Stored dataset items
--- START ---
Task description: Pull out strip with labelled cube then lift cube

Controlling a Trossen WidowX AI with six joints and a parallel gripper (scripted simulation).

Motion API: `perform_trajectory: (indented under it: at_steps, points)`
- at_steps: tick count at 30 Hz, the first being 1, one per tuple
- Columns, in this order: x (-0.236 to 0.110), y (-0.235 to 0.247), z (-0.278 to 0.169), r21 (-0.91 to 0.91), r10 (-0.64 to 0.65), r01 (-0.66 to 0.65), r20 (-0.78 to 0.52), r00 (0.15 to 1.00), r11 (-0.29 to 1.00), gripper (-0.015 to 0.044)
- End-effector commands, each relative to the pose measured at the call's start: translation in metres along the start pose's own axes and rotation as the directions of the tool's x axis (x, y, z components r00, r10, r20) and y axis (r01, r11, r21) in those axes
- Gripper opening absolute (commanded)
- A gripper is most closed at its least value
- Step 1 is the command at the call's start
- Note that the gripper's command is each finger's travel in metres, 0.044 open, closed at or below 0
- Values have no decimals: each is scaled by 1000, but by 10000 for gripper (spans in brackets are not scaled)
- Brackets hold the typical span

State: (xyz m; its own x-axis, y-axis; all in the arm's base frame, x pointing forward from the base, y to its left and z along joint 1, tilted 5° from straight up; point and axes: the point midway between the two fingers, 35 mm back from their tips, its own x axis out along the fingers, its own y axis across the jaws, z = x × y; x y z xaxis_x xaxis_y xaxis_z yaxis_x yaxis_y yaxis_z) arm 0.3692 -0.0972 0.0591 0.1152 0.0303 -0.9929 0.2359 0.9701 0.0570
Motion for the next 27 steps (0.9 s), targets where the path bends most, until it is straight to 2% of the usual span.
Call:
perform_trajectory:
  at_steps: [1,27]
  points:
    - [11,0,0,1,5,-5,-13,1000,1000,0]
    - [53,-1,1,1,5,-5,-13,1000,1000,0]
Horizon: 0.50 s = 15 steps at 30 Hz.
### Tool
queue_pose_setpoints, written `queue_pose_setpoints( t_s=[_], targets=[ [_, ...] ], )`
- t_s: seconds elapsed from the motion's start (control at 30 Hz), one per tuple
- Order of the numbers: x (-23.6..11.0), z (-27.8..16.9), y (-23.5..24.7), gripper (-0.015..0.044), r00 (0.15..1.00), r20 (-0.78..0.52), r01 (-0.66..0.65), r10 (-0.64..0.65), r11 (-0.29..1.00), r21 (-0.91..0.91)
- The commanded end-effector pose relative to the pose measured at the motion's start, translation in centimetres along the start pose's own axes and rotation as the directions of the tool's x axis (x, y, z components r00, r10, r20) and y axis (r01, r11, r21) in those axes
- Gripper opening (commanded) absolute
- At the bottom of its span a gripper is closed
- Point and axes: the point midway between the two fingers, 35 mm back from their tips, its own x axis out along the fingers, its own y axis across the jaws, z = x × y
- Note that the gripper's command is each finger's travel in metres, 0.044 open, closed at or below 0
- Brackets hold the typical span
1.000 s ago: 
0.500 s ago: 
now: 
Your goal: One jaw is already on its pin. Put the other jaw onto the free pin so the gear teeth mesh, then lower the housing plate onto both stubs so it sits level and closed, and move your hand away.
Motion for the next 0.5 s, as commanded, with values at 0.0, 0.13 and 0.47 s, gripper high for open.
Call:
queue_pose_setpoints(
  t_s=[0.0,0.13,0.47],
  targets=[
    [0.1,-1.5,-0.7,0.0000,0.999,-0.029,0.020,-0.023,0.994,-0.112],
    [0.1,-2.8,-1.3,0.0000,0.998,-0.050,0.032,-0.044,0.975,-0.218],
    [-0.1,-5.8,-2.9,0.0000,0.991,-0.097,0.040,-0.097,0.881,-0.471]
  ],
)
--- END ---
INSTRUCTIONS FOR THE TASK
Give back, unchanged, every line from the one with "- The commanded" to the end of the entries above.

TASK ANSWER
- The commanded end-effector pose relative to the pose measured at the motion's start, translation in centimetres along the start pose's own axes and rotation as the directions of the tool's x axis (x, y, z components r00, r10, r20) and y axis (r01, r11, r21) in those axes
- Gripper opening (commanded) absolute
- At the bottom of its span a gripper is closed
- Point and axes: the point midway between the two fingers, 35 mm back from their tips, its own x axis out along the fingers, its own y axis across the jaws, z = x × y
- Note that the gripper's command is each finger's travel in metres, 0.044 open, closed at or below 0
- Brackets hold the typical span
1.000 s ago: 
0.500 s ago: 
now: 
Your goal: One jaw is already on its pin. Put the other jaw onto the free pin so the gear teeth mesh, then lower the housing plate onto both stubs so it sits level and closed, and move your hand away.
Motion for the next 0.5 s, as commanded, with values at 0.0, 0.13 and 0.47 s, gripper high for open.
Call:
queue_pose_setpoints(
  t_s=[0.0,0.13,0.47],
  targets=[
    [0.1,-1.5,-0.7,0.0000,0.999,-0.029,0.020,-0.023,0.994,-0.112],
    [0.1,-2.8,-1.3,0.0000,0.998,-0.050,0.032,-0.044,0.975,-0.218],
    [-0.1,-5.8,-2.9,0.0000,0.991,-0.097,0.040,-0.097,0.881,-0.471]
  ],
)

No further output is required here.